── Input

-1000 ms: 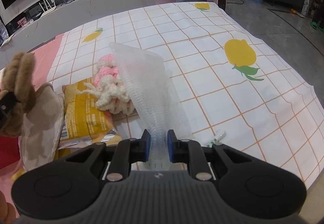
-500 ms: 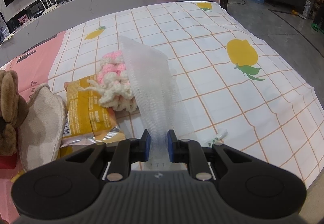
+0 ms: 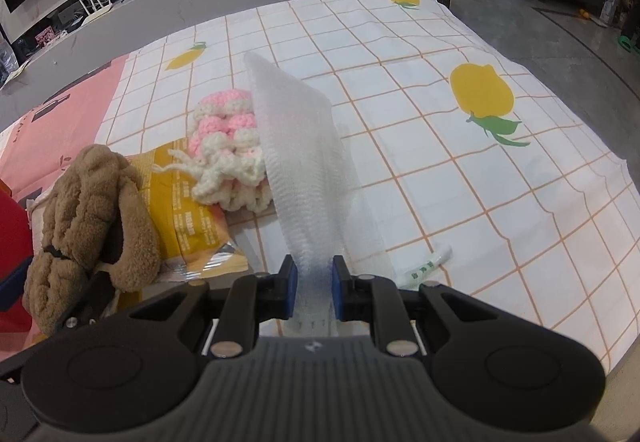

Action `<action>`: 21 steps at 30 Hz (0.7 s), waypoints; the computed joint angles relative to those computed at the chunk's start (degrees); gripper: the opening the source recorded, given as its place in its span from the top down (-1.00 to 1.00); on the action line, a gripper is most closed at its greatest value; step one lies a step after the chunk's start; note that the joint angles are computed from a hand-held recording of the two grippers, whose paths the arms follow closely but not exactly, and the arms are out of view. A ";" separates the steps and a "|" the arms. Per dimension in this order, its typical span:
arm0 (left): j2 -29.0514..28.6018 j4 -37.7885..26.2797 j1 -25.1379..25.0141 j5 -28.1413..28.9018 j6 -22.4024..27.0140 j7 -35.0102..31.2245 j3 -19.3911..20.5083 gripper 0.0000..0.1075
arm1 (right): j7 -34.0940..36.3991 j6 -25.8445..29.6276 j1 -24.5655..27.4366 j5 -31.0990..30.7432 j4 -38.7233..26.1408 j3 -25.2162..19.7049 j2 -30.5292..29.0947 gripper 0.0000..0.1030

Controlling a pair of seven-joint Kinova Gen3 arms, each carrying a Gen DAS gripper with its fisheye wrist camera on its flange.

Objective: Organize soft objects
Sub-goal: 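Carry the bear in the left gripper toward the orange box while right carries the mesh bag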

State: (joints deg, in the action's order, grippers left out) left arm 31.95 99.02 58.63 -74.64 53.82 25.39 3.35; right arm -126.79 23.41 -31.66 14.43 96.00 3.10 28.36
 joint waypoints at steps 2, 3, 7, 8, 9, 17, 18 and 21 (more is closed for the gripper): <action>-1.38 2.14 -0.81 -2.03 -2.47 2.22 0.43 -0.32 | 0.83 0.25 1.31 -1.00 -0.05 -1.15 -0.27 0.98; -1.57 2.37 -0.14 -2.07 -2.31 2.51 -0.15 -0.20 | 1.27 0.36 1.72 -1.30 0.00 -1.50 -0.47 0.99; -1.21 1.40 0.17 -1.46 0.55 0.39 0.99 0.10 | 0.33 -0.46 0.63 -0.61 1.31 -0.20 -1.75 1.00; -1.17 1.18 0.43 -1.31 1.19 0.02 1.13 0.11 | -0.15 -0.88 0.30 -0.32 1.81 0.19 -2.18 1.00; -1.13 1.02 0.50 -1.31 1.54 -0.19 1.17 0.11 | -0.43 -1.27 0.22 -0.15 2.25 0.31 -2.63 1.00; -1.67 0.69 3.58 -4.08 7.87 0.13 2.17 0.12 | -0.83 -7.08 1.36 0.30 8.02 0.04 -8.35 1.00; -1.89 0.70 3.95 -4.36 8.62 0.24 2.42 0.11 | -0.92 -7.93 1.30 0.29 8.89 0.18 -9.22 1.00; -2.48 0.64 4.42 -5.42 10.12 0.20 3.10 0.11 | -2.82 -9.78 -1.14 2.20 11.55 2.50 -12.49 1.00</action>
State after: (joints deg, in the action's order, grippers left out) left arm 29.47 99.66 63.05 -80.06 63.94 25.59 6.46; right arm -129.61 13.63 -32.80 16.63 107.54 5.60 15.86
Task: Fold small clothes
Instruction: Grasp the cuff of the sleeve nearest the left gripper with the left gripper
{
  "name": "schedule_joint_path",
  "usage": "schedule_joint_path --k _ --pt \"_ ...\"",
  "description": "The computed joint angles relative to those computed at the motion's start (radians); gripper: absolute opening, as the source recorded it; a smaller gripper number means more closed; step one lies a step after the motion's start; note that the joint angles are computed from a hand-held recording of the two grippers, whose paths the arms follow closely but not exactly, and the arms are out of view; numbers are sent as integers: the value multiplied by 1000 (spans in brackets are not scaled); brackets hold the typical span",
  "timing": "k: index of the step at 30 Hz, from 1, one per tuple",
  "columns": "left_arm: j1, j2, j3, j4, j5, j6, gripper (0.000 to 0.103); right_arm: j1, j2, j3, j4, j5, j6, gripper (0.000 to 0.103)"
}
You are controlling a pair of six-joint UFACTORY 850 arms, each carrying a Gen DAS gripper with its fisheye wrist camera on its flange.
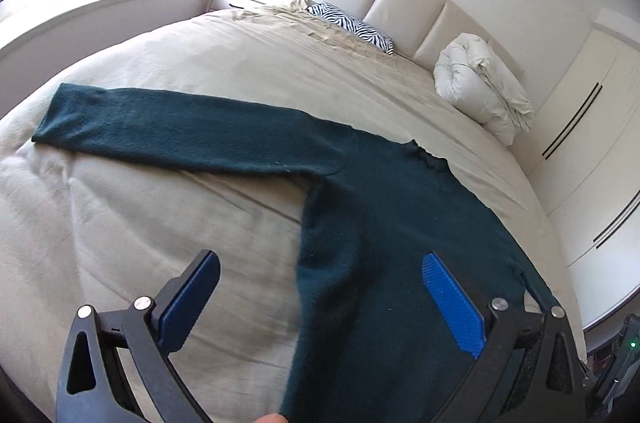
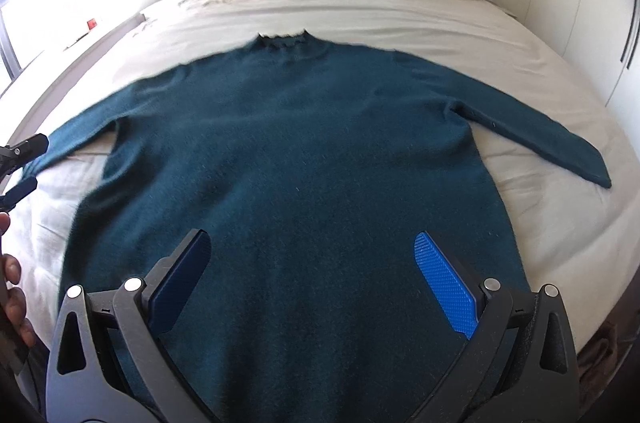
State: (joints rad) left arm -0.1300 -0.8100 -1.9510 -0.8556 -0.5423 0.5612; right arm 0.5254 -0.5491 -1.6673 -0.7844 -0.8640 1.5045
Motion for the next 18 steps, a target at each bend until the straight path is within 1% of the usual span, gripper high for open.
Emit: schedule_joint_path --k 1,2,3,5,7,10,13,15,16,17,18 --pt "10 -27 -49 70 -51 -72 103 1 3 0 -17 12 12 103" --pt "23 -47 -80 100 -79 -130 103 1 10 5 -36 33 31 103" --pt "34 -52 -83 92 -80 -159 103 -1 17 10 -50 55 50 103" --pt "68 -55 -70 3 -64 -172 103 -6 22 6 -56 81 74 103" --pt "105 -79 -90 -87 -70 -178 103 -12 22 -4 -48 96 80 103" --pt "169 -154 -178 -239 -103 -185 103 -19 22 -9 -38 124 81 103" --pt "226 -253 -292 -378 -132 -267 102 -25 22 -11 -26 161 85 103" --pt "252 -320 -371 -447 -135 -337 98 -34 18 -11 -2 189 74 103" --pt "261 -358 -425 -453 -138 -386 91 -36 17 -11 7 198 71 103" --pt "264 -392 -482 -421 -140 -445 86 -39 11 -16 18 206 63 103" --pt "267 -430 -545 -398 -139 -495 85 -42 5 -21 27 210 56 103"
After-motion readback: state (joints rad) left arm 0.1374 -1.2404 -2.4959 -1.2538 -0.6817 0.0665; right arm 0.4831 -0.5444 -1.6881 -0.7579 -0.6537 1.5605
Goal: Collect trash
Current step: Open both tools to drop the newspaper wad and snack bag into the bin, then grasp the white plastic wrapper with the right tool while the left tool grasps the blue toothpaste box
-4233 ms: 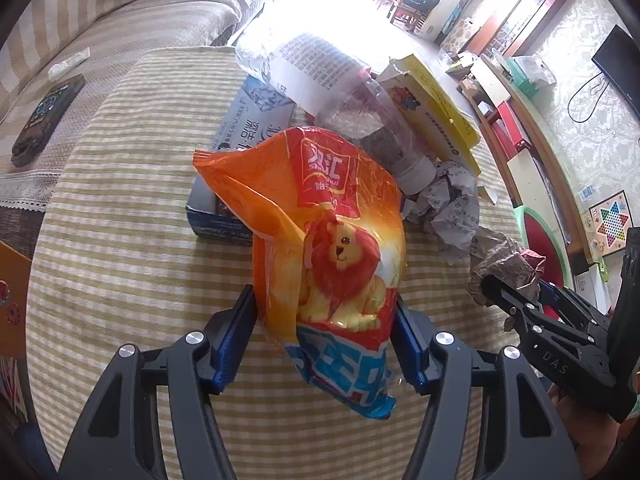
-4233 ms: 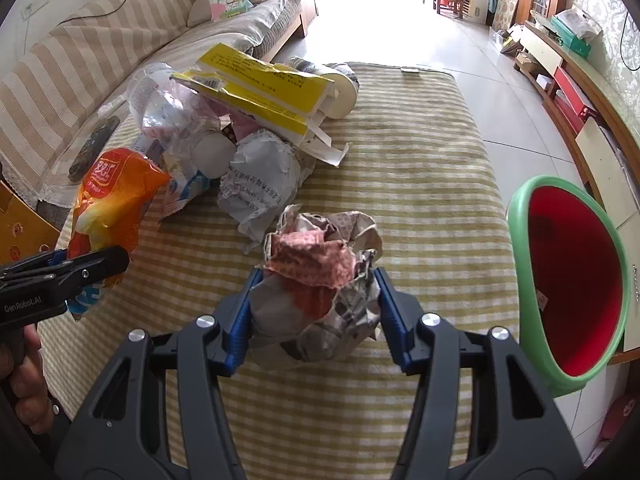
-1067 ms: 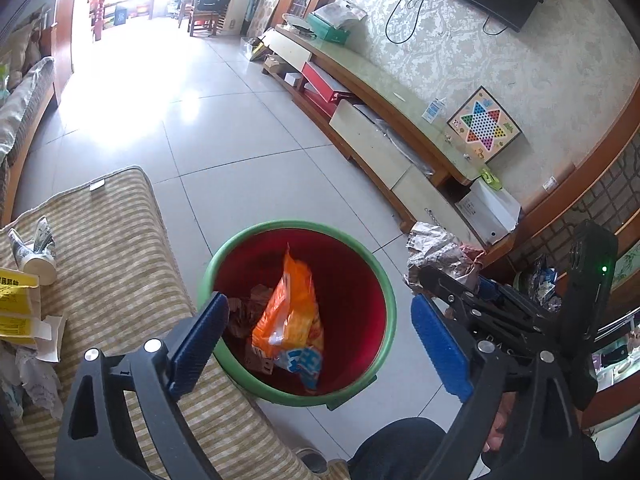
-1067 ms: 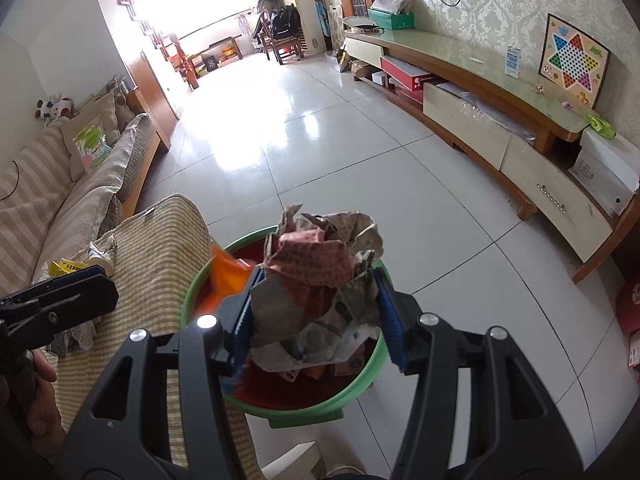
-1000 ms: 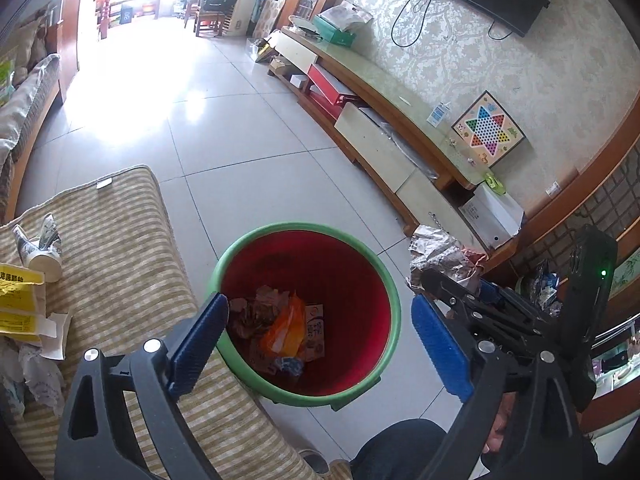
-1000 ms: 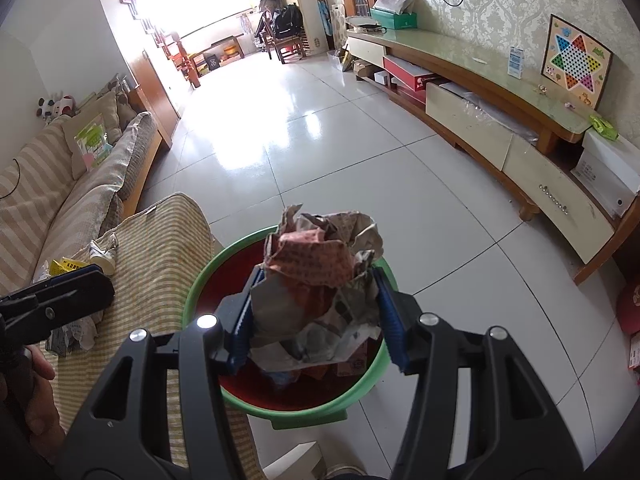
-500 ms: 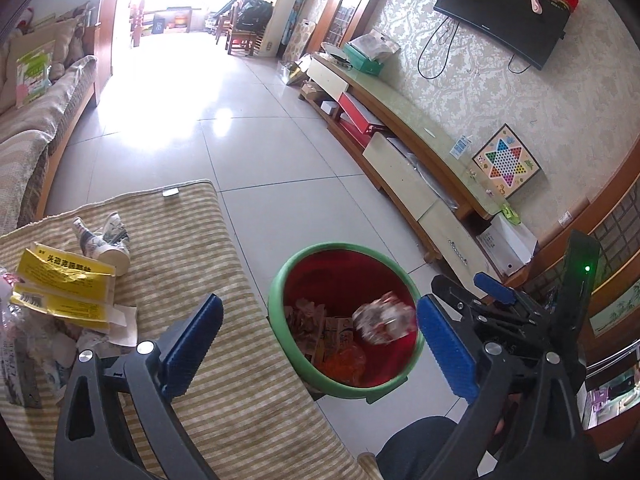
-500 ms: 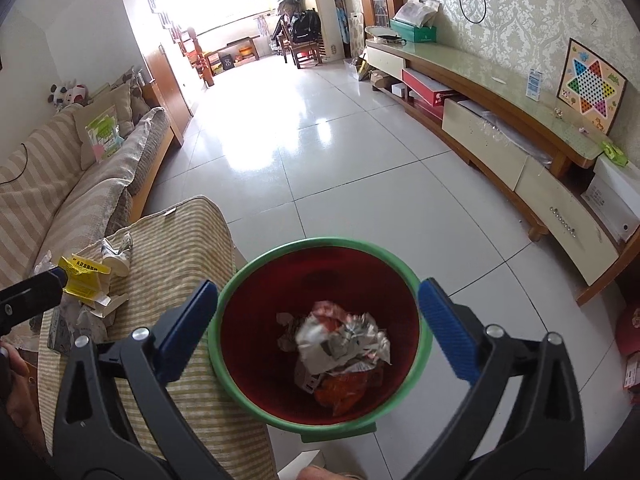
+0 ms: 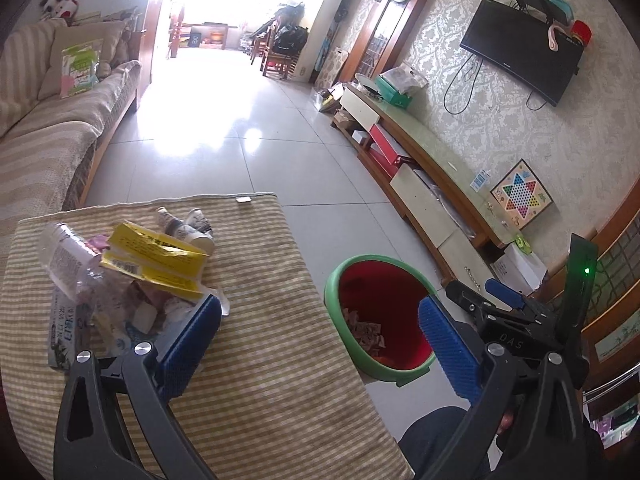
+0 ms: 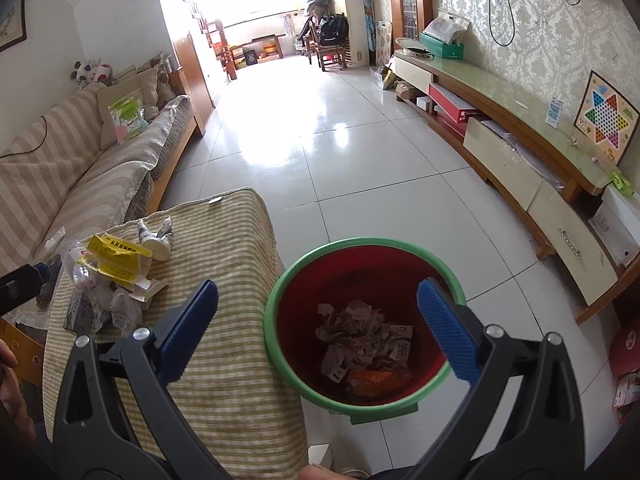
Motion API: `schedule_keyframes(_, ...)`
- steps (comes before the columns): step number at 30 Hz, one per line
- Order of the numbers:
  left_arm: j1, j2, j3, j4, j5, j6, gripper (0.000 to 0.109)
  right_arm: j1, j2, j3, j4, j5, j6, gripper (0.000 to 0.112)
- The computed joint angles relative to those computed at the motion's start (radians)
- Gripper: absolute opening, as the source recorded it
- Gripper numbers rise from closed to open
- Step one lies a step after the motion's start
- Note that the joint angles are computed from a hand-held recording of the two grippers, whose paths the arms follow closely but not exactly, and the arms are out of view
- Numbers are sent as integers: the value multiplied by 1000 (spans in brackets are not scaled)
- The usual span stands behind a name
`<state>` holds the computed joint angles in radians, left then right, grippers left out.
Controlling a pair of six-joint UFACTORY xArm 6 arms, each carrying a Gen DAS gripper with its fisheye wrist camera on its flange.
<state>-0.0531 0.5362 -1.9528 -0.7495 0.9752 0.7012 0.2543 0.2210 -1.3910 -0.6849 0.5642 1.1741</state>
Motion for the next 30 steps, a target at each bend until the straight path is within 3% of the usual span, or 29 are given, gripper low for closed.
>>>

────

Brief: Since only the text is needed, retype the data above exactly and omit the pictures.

Expected output:
-1000 ms: 
-500 ms: 
+0 ms: 

Action `<action>`: 21 steps at 30 Hz (0.7 s), waypoints; the computed joint angles relative to those computed at the chunk's start (degrees); gripper: the opening the source recorded, given as its place in its span from the top down (-1.00 to 1.00); on the action line, a gripper is most closed at its greatest value; step one lies a step after the chunk's start; note that the joint angles are computed from a hand-held recording of the two grippers, whose paths the arms follow closely but not exactly, and the arms are out of view. A ";" separates the steps and a "|" the arms. Per dimension in this order, its typical span:
arm0 (left): j2 -29.0514..28.6018 j4 -37.7885..26.2797 j1 -25.1379..25.0141 j5 -28.1413..28.9018 j6 -22.4024..27.0140 j7 -35.0102..31.2245 j3 -19.3911..20.5083 gripper 0.0000..0.1075
arm1 (right): j7 -34.0940..36.3991 j6 -25.8445..29.6276 j1 -24.5655..27.4366 j5 -31.0990..30.7432 j4 -38.7233..26.1408 j3 -25.2162..19.7049 j2 -30.5292..29.0947 gripper 0.0000..0.1030

Controlling a pair of seven-joint Kinova Gen3 arms, each carrying a Gen DAS gripper with its fisheye wrist camera on its flange.

Objective: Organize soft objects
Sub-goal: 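Carry the bear in the left gripper toward the orange box while right carries the mesh bag
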
State: (joints deg, in the action's order, grippers left out) left arm 31.95 99.02 58.63 -74.64 53.82 25.39 3.35; right arm -126.79 23.41 -31.66 14.43 96.00 3.10 28.36
 joint waypoints at steps 2, 3, 7, 8, 9, 17, 18 and 21 (more is closed for the gripper): <action>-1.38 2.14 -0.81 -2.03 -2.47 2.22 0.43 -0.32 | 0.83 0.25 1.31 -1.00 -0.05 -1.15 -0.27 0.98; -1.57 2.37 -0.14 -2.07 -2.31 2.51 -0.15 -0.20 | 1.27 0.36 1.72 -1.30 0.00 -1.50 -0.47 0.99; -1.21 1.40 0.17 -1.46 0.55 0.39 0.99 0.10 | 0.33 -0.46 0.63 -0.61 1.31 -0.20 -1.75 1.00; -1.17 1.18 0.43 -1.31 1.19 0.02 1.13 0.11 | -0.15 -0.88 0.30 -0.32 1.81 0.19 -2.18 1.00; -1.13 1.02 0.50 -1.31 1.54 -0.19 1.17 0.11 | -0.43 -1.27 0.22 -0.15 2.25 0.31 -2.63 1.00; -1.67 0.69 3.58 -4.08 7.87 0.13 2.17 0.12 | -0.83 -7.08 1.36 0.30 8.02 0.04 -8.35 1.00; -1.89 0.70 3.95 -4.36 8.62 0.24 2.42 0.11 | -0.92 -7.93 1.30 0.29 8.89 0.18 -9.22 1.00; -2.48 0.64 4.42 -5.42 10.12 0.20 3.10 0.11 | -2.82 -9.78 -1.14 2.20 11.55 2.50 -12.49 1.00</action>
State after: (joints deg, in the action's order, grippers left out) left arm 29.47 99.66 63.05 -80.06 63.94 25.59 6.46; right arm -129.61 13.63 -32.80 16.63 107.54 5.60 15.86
Task: Fold small clothes
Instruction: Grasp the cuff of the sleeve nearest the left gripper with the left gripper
{
  "name": "schedule_joint_path",
  "usage": "schedule_joint_path --k _ --pt \"_ ...\"",
  "description": "The computed joint angles relative to those computed at the motion's start (radians); gripper: absolute opening, as the source recorded it; a smaller gripper number means more closed; step one lies a step after the motion's start; note that the joint angles are computed from a hand-held recording of the two grippers, whose paths the arms follow closely but not exactly, and the arms are out of view; numbers are sent as integers: the value multiplied by 1000 (spans in brackets are not scaled); brackets hold the typical span",
  "timing": "k: index of the step at 30 Hz, from 1, one per tuple",
  "columns": "left_arm: j1, j2, j3, j4, j5, j6, gripper (0.000 to 0.103); right_arm: j1, j2, j3, j4, j5, j6, gripper (0.000 to 0.103)"
}
You are controlling a pair of six-joint UFACTORY 850 arms, each carrying a Gen DAS gripper with its fisheye wrist camera on its flange.
State: (joints rad) left arm -0.1300 -0.8100 -1.9510 -0.8556 -0.5423 0.5612; right arm 0.5254 -0.5491 -1.6673 -0.7844 -0.8640 1.5045
Motion for the next 18 steps, a target at each bend until the straight path is within 1% of the usual span, gripper high for open.
Emit: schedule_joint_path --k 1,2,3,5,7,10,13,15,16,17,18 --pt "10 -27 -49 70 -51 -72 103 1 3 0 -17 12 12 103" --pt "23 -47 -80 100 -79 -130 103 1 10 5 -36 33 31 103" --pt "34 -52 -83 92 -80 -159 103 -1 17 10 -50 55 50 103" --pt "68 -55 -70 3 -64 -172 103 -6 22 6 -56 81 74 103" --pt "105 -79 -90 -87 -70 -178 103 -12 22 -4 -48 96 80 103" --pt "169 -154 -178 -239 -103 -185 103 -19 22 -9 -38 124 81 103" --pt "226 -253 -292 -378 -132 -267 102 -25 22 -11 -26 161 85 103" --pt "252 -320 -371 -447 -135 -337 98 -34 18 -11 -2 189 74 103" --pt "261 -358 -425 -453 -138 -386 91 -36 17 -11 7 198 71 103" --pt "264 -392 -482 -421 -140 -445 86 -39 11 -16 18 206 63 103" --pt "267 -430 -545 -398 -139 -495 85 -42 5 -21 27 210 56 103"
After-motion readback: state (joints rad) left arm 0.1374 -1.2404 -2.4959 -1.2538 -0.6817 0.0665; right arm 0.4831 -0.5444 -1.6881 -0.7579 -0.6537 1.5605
Goal: Collect trash
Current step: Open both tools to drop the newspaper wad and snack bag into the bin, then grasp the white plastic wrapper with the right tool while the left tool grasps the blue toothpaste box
-4233 ms: 
-4233 ms: 
-1067 ms: 
-1067 ms: 
-1000 ms: 
-1000 ms: 
-500 ms: 
-500 ms: 
+0 ms: 
+0 ms: 
Motion API: `schedule_keyframes(_, ...)`
- steps (comes before the columns): step number at 30 Hz, one per line
- Order of the numbers:
  left_arm: j1, j2, j3, j4, j5, j6, gripper (0.000 to 0.109)
  right_arm: j1, j2, j3, j4, j5, j6, gripper (0.000 to 0.112)
- The computed joint angles relative to those computed at the motion's start (radians)
- Gripper: absolute opening, as the source recorded it
- Gripper numbers rise from closed to open
- Step one lies a step after the motion's start
- Note that the joint angles are computed from a hand-held recording of the two grippers, whose paths the arms follow closely but not exactly, and the arms are out of view
- Numbers are sent as integers: the value multiplied by 1000 (spans in brackets are not scaled)
- The usual span stands behind a name
`<state>` holds the computed joint angles in radians, left then right, grippers left out.
Controlling a pair of six-joint UFACTORY xArm 6 arms, each carrying a Gen DAS gripper with its fisheye wrist camera on its flange.
<state>-0.0531 0.5362 -1.9528 -0.7495 0.9752 0.7012 0.2543 0.2210 -1.3910 -0.6849 0.5642 1.1741</state>
Motion for the next 30 steps, a target at each bend until the straight path is within 3% of the usual span, or 29 are given, gripper low for closed.
>>>

There is nothing further in this answer.